*WHAT IS BEING ASKED*
Your answer must be the data repeated exactly, with no pictures in it.

>>

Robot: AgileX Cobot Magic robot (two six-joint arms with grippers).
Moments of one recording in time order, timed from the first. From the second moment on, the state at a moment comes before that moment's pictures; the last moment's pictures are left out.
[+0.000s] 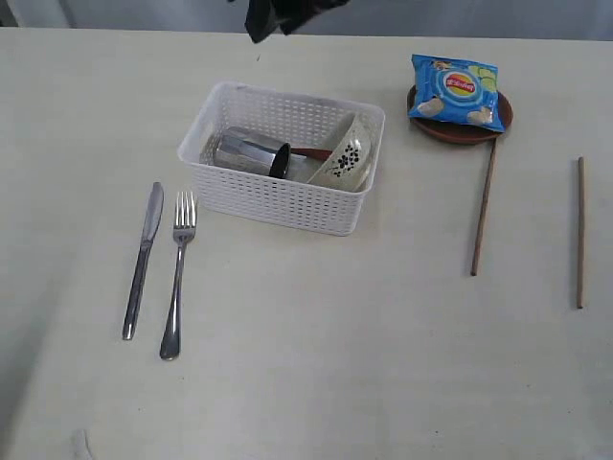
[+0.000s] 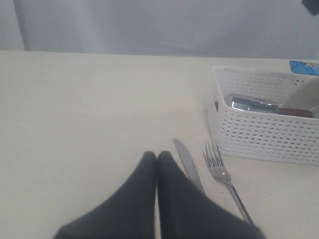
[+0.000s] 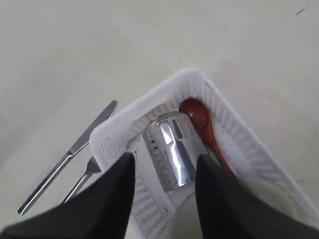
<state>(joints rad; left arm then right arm) -0.21 0.00 0.00 -0.03 0.35 -0.09 0.56 1.96 -1.82 0.33 1.00 -0.24</state>
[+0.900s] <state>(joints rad) -0.21 0.00 0.00 -0.03 0.35 -0.09 0.56 2.19 -1.82 0.38 1.09 0.13</state>
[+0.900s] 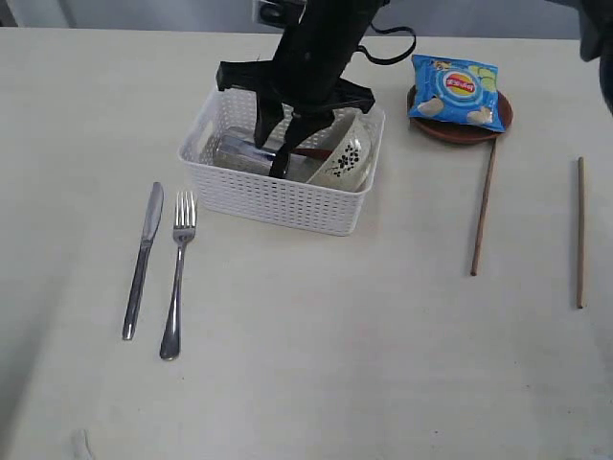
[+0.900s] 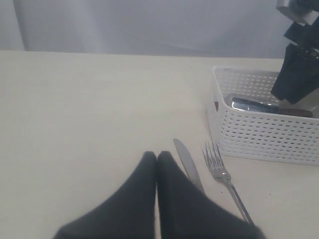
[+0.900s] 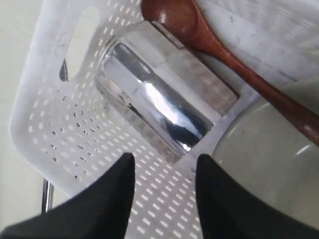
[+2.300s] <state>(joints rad) -0.21 0.00 0.00 -0.03 0.35 -0.09 0.56 2.28 -1.83 0.61 0.90 0.04</state>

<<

*EXERCISE OUTPUT*
Robot: AgileX Cobot Magic robot (two six-joint arms with grippers).
Moments of one recording in time order, timed from the first. From the second moment on, the state at a moment comes before that moment's pictures; the last moment's pictures are left out.
[+0.000s] 
[+0.000s] 
[+0.000s] 
<state>(joints rad; left arm then right arm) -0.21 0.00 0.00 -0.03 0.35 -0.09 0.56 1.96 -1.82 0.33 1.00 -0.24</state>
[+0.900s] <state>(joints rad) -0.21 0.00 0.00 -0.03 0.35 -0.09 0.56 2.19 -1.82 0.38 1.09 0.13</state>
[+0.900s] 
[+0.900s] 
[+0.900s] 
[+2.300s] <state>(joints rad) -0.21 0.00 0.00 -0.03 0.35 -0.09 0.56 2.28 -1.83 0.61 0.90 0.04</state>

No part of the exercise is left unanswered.